Goal of the exercise:
How many lines below hold "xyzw"? Answer with only the number.

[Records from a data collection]
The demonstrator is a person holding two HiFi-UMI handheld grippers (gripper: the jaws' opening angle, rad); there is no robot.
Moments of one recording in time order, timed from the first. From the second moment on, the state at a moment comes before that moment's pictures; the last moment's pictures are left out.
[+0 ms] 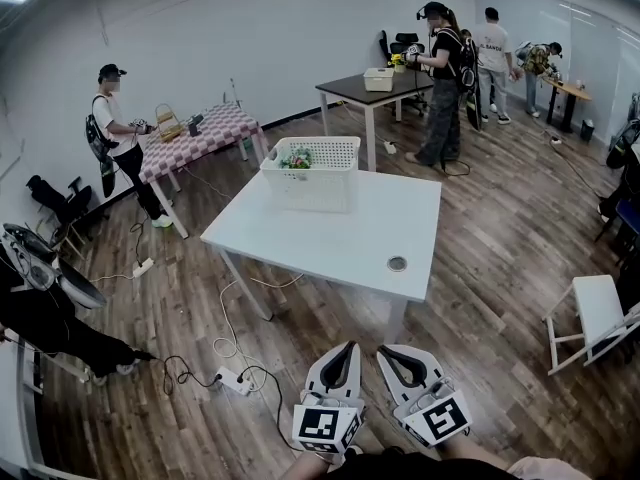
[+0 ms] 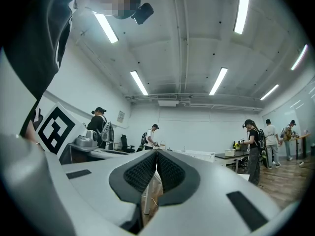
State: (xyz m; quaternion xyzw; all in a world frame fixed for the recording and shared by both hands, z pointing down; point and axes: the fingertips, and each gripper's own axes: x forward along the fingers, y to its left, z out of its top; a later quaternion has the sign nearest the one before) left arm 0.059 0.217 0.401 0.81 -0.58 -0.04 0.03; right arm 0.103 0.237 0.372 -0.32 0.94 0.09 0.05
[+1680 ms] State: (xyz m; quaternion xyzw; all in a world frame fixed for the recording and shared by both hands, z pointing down) left arm 0.001 0.152 0.420 0.82 -0.57 -0.04 0.03; right arm 0.038 0.172 0.387 -0.32 0.94 0.07 0.06
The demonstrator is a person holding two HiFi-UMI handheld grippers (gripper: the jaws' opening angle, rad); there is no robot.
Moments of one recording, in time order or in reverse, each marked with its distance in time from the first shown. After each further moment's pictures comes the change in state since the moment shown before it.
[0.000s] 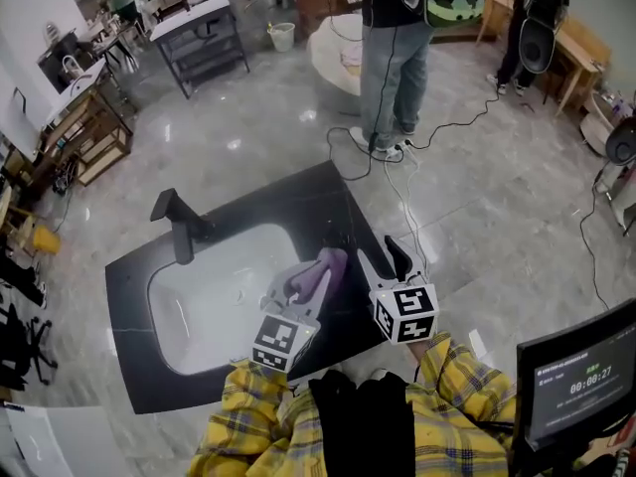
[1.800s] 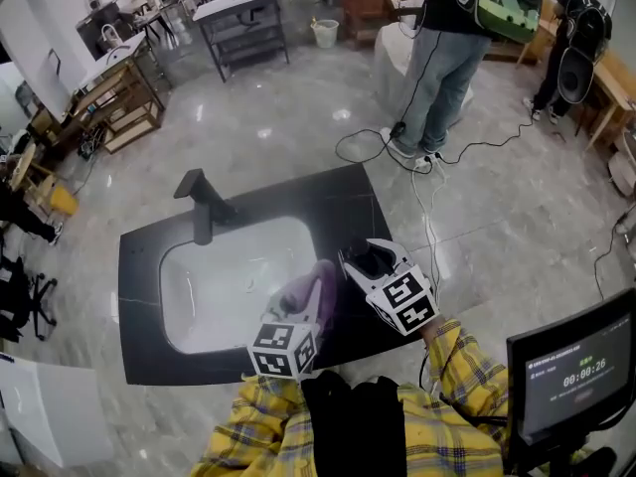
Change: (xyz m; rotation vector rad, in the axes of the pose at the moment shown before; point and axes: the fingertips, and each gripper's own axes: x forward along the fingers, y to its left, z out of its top) left arm -0.037 0.028 -0.047 -0.418 0.093 0.331; right arm 0.040 0.067 -0.022 -0.345 0.199 0.460
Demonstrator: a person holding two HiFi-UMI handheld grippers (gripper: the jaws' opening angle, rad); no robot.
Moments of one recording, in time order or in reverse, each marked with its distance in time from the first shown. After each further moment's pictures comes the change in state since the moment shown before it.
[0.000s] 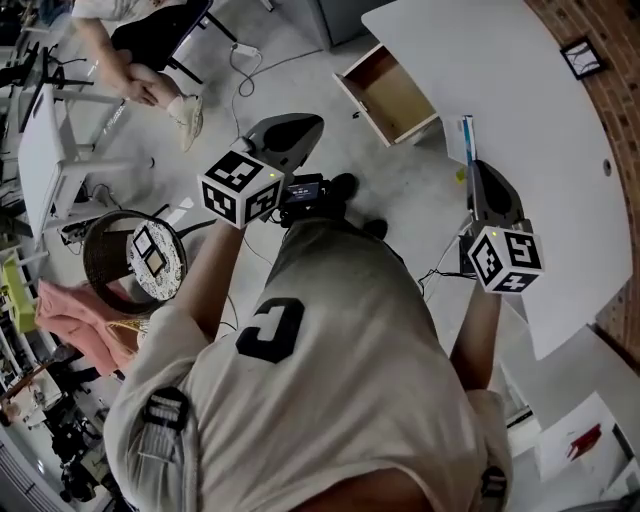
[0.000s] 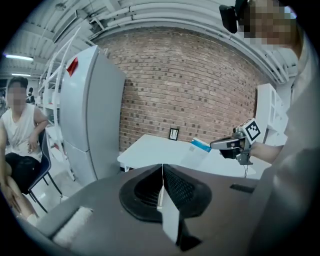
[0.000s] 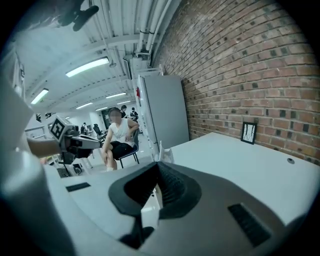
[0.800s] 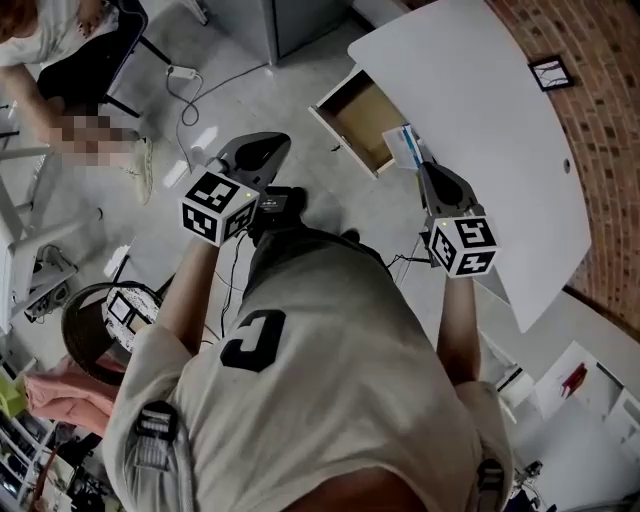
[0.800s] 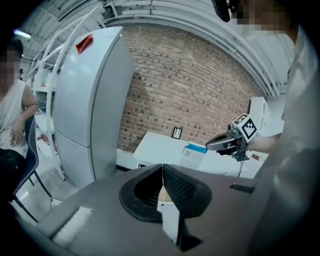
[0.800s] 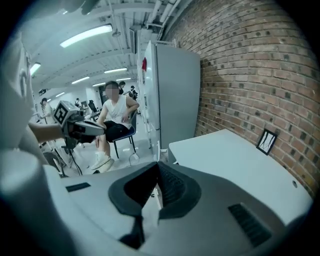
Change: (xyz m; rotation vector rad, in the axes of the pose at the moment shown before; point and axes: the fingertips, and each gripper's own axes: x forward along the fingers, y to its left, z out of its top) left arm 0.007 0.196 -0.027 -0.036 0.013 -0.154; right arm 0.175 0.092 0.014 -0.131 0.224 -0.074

Task solution:
2